- Sire: Hillary
- Grandsire: Khaled
- Dam: Frequently
- Damsire: Decidedly
- Sex: Gelding
- Foaled: 1972
- Country: United States
- Color: Bay
- Breeder: George A. Pope Jr.
- Owner: El Peco Ranch (George A. Pope Jr.)
- Trainer: Noel Murless John H. Adams Horatio Luro
- Record: 36: 12-8-4
- Earnings: US$459,442

Major wins
- England: Royal Hunt Cup (1976) United States: San Francisco Mile Handicap (1978) Saul Silberman Handicap (1978) Donn Handicap (1979) Widener Handicap (1979)

= Jumping Hill =

American Thoroughbred racehorse

Jumping Hill (foaled 1972 in California) was an American Thoroughbred racehorse bred by George Pope Jr. at his El Peco Ranch in Madera and successfully raced by him in England and the United States.

==Background==
Hillary (foaled 1952) was the sire of Jumping Hill. He stood for George Pope Jr. at his El Peco Ranch and who in 1965 was considered to be the number two stallion in the United States. Hillary was a son of Rex Ellsworth's very good stallion Khaled who sired a number of top level stakes winners including U.S. Racing Hall of Fame inductee Swaps.

Jumping Hill was out of the mare Frequently, a daughter of George Pope Jr.'s 1962 Kentucky Derby winner Decidedly. Frequently's dam was Timepiece whose sire was Hall of Fame inductee Eight Thirty.

==Racing career==
Owner George Pope Jr. sent Jumping Hill to race in England where he was trained by the highly competent Noel Murless whose career saw him earn nine National training titles and win nineteen British Classic Races. Under his race conditioning, as a four-year-old Jumping Hill won the 1976 Royal Hunt Cup at Ascot Racecourse under jockey Lester Piggott.

For 1977 Jumping Hill was brought back to race in the United States where he would be trained firstly by former jockey and future Hall of Famer Johnny Adams. His best results that year came at Santa Anita Park when he ran second in the 1977 Henry P. Russell and Morvich Handicaps. Ridden by Jerry Lambert, Jumping Hill won the 1978 San Francisco Mile Handicap.
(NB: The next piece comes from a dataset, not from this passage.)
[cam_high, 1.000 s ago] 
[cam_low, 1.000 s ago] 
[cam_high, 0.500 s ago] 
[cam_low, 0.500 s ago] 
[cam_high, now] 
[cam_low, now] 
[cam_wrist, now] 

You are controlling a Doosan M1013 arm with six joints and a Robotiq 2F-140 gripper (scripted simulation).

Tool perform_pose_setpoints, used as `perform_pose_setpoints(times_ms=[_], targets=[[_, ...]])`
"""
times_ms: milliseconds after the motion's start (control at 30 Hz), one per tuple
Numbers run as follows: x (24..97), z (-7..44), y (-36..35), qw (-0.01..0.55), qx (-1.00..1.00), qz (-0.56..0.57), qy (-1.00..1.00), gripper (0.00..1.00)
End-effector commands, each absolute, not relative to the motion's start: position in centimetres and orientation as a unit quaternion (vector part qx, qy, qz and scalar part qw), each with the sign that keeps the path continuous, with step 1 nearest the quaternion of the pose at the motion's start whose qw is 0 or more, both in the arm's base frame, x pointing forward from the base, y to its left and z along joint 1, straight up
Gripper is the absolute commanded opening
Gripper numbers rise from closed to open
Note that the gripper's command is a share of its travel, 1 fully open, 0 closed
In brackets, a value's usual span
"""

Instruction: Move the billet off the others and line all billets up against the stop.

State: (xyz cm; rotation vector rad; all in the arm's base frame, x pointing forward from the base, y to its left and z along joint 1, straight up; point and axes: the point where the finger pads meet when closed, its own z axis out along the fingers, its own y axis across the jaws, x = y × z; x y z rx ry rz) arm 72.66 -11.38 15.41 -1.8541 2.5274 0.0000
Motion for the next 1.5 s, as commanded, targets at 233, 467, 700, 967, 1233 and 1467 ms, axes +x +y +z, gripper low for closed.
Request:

Sent to race on the East Coast, Jumping Hill's training was taken over by another future Hall of Fame inductee, Horatio Luro of Northern Dancer fame. In the 1978 Stuyvesant Handicap at New York's Aqueduct Racetrack, Jumping Hill finished second to U.S. Triple Crown winner Seattle Slew.

Competing in Florida, on December 30, 1978 Jumping Hill was carrying top weight when he set a new Calder track record in winning the 1 1/8 mile Grade 3 Saul Silberman Handicap. Again the high-weight, in his next start on February 3, 1979 the now seven-year-old set another track record for the same distance at Gulfstream Park when he won the Grade 2 Donn Handicap. On February 17, 1979 Jumping Hill ran second to Sensitive Prince in the Gulfstream Park Handicap, pushing his opponent to a new mile and one-quarter track record. On April 7, 1979, the same day that 1978 U. S. Triple Crown winning jockey Steve Cauthen made his riding debut in England a winning one at Salisbury Racecourse, Jumping Hill won the most prestigious race of his career. Racing at Florida's Hialeah Park, Jumping Hill went wire-to-wire for his win in the Grade 1 Widener Handicap under Canadian jockey Jeffrey Fell.